▶ Aim of the task: Drop the pictures, then extract the listing word for word.
Segment Open
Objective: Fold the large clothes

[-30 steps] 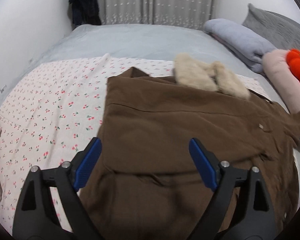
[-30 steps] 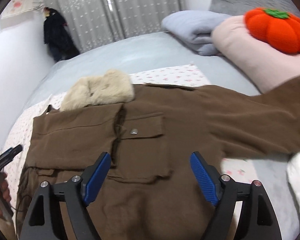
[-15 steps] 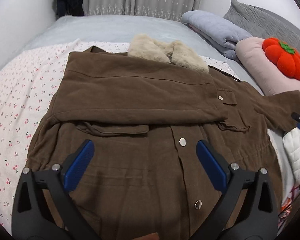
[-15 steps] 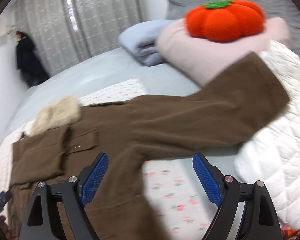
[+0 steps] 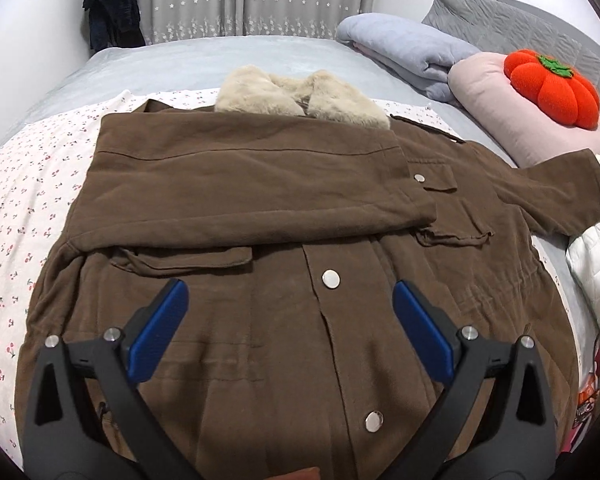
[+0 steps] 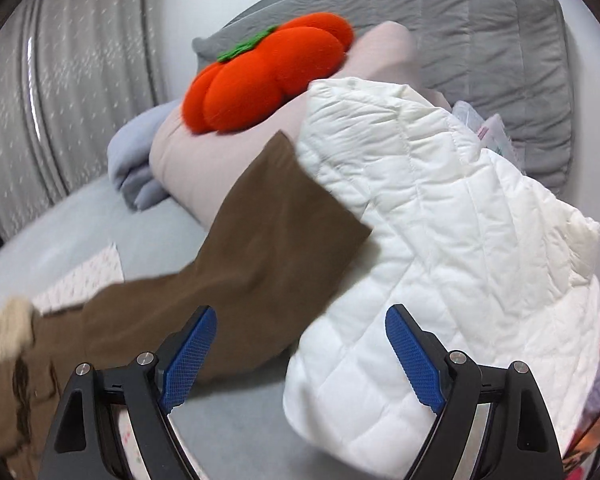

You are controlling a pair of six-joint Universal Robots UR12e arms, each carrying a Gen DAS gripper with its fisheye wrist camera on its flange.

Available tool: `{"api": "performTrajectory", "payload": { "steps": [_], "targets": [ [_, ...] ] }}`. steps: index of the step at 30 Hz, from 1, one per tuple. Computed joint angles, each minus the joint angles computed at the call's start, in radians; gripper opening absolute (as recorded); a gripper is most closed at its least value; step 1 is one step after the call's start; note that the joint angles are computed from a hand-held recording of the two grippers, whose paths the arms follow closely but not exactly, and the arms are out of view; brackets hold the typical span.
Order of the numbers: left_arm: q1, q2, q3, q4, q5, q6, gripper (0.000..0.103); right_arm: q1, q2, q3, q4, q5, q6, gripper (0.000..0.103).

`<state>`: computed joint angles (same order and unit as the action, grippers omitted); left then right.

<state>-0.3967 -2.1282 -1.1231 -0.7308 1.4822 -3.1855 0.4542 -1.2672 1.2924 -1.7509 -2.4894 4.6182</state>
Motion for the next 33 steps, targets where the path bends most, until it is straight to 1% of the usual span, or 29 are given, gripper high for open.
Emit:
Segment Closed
▶ Response for this exercise:
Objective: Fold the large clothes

[-30 steps] 
[-30 steps] 
[-15 steps] 
[-15 steps] 
[+0 steps] 
[+0 steps] 

You are controlling a pair of six-joint Universal Robots UR12e arms, each carrying a Gen DAS gripper with its fisheye wrist camera on its flange.

Available tool: `{"api": "performTrajectory", "payload": { "steps": [_], "targets": [ [_, ...] ] }}`. steps: index of the step at 30 Hz, from 1, one per tuple. Computed joint angles, each minus the joint angles computed at the call's start, in radians; gripper opening absolute (as recorded); a gripper is most closed at its least value; step 1 is one step after the call's start; note that the joint angles are computed from a hand-held recording of the two grippers, whose paths the arms follow closely but not exactly, and the arms are out of view; brackets hold the typical span.
Order of the numbers: left_arm: q1, q2, q3, q4, q5, q6, gripper (0.000..0.103); right_arm: q1, q2, q3, q4, q5, q6, gripper (0.000..0.103).

`<state>`: computed joint angles (same order and unit as the action, grippers omitted); left then right.

<state>-0.3967 -2.1282 -1.1231 -0.7308 1.4822 -3.1855 0.4542 -1.2672 1.2924 -1.7509 -2.4894 4.6182</state>
Motion for the next 33 steps, targets where the path bends most, until it is straight to 1% of the usual span, or 29 are given, gripper high for open.
Emit:

No more work is required for the exercise.